[Source data]

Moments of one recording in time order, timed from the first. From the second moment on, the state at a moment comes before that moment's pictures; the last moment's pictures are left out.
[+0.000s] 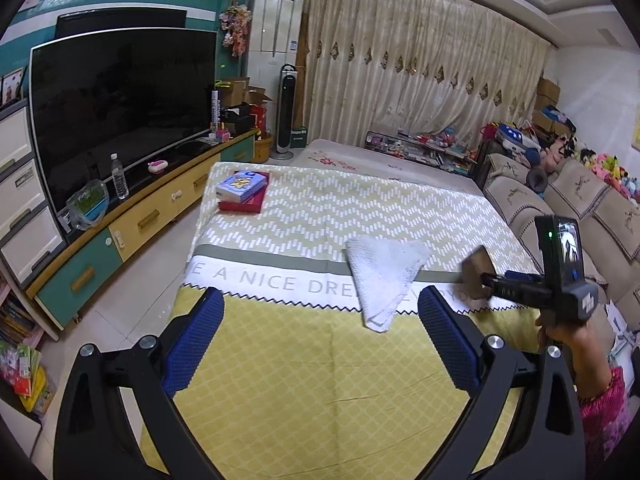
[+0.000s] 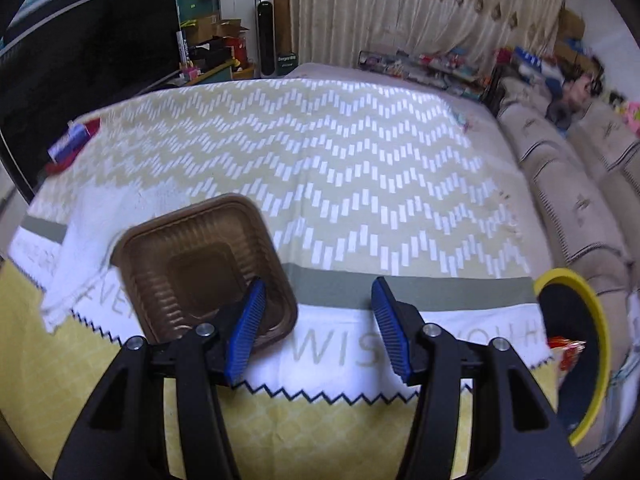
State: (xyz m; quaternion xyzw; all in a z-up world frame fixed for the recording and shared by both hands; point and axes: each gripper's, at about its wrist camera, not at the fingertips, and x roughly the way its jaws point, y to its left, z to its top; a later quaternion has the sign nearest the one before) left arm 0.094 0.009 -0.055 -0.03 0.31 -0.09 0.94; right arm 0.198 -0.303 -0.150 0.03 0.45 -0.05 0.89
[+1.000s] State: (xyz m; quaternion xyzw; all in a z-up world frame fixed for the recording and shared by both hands) left arm 0.115 -0.038 -0.060 0.00 0.33 -0.13 0.94; right arm 0.122 -0.375 -0.100 0.14 0.38 -0.01 0.91
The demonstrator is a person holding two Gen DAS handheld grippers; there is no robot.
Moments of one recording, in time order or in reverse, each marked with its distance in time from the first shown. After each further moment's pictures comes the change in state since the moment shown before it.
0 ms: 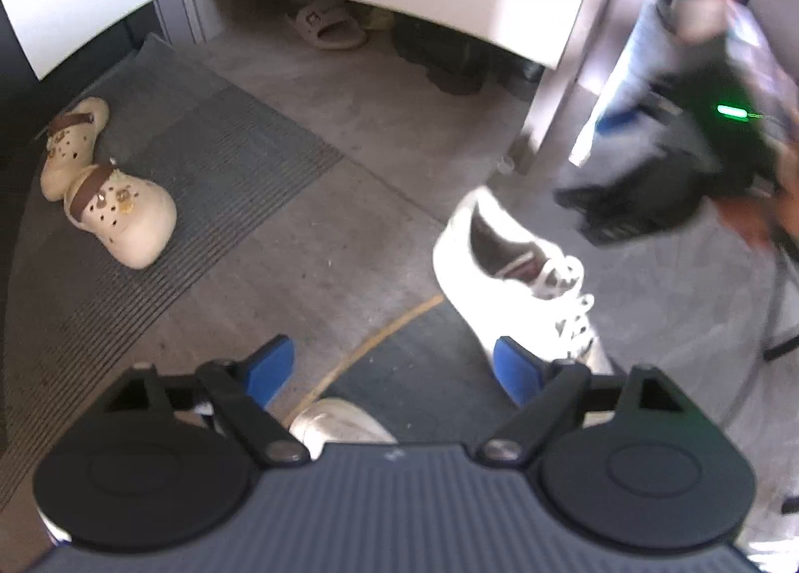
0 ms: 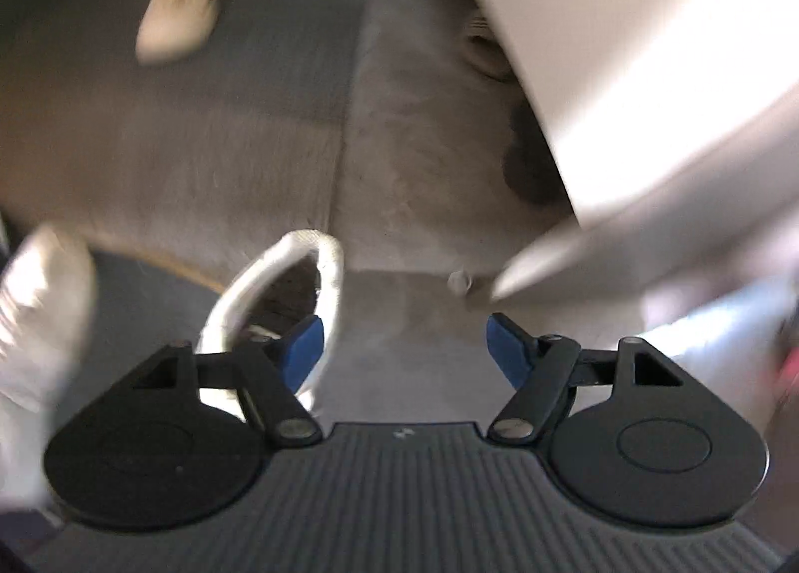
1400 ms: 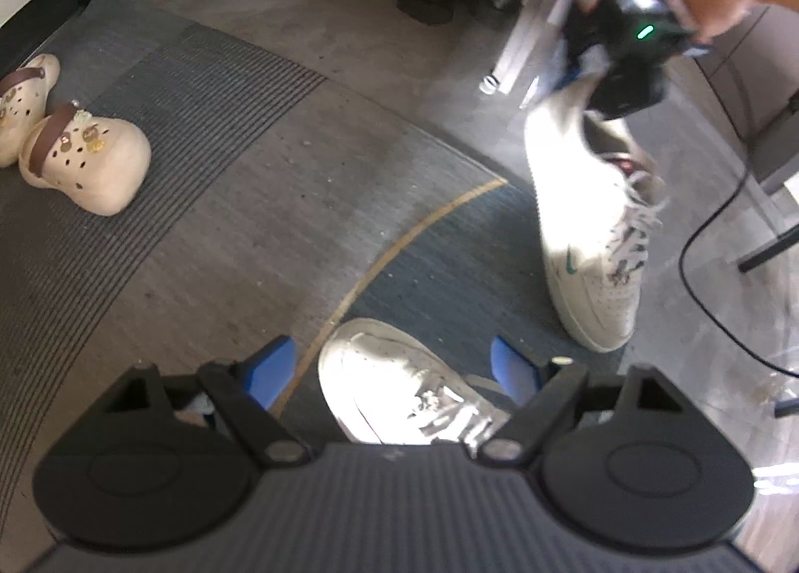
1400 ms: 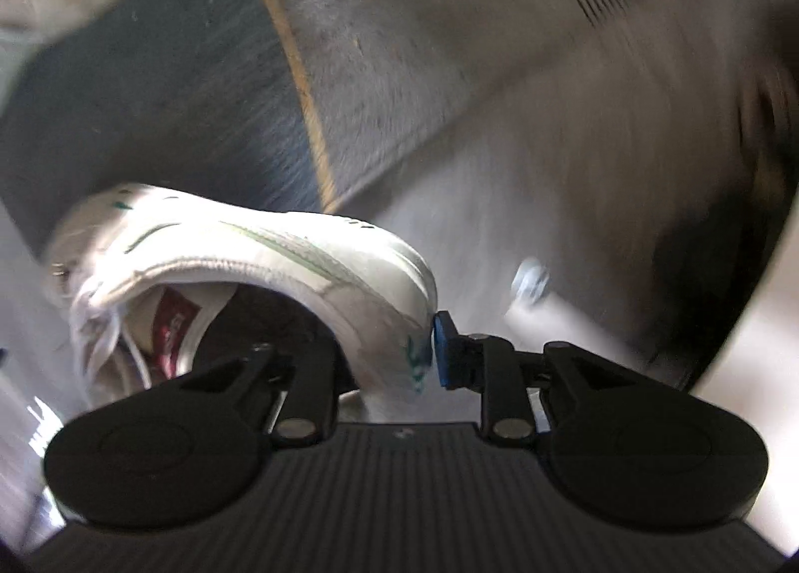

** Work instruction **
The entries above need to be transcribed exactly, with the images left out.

** The answer **
Moments of one recording in time order, timed from the first. From the second moment on, the state at a moment comes before that moment's pictures; the last moment's pictures are left out.
[+0.000s] 
[+0.000s] 
State: (xyz m; quaternion xyzw; all in a z-up world frame fixed for the recording and shared by both hands; point and axes: each gripper's, at about its wrist camera, not at the fingertips, and x roughly the way its jaws point, y to its left, z to its top; a later quaternion has the sign nearest the one before) left arm 0.094 0.009 -0.055 -0.03 0.31 -0.09 0.94; right arm 0.198 -0.303 -0.150 0.03 0.45 -0.05 0.89
[+1.000s] State: (xyz m; quaternion xyzw; all in a z-up world frame fixed for the recording and shared by both hands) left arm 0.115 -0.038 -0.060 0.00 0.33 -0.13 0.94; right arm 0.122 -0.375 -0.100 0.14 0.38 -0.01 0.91
The demonstrator is a person holding two Gen DAS handheld grippers; there is no robot.
Moments of one recording, in time order or in reverse, each marked with its distance in time from the first shown. After each further moment's pictures comes the change in state since the moment shown before it.
0 ms: 
0 ms: 
1400 ms: 
1400 ms: 

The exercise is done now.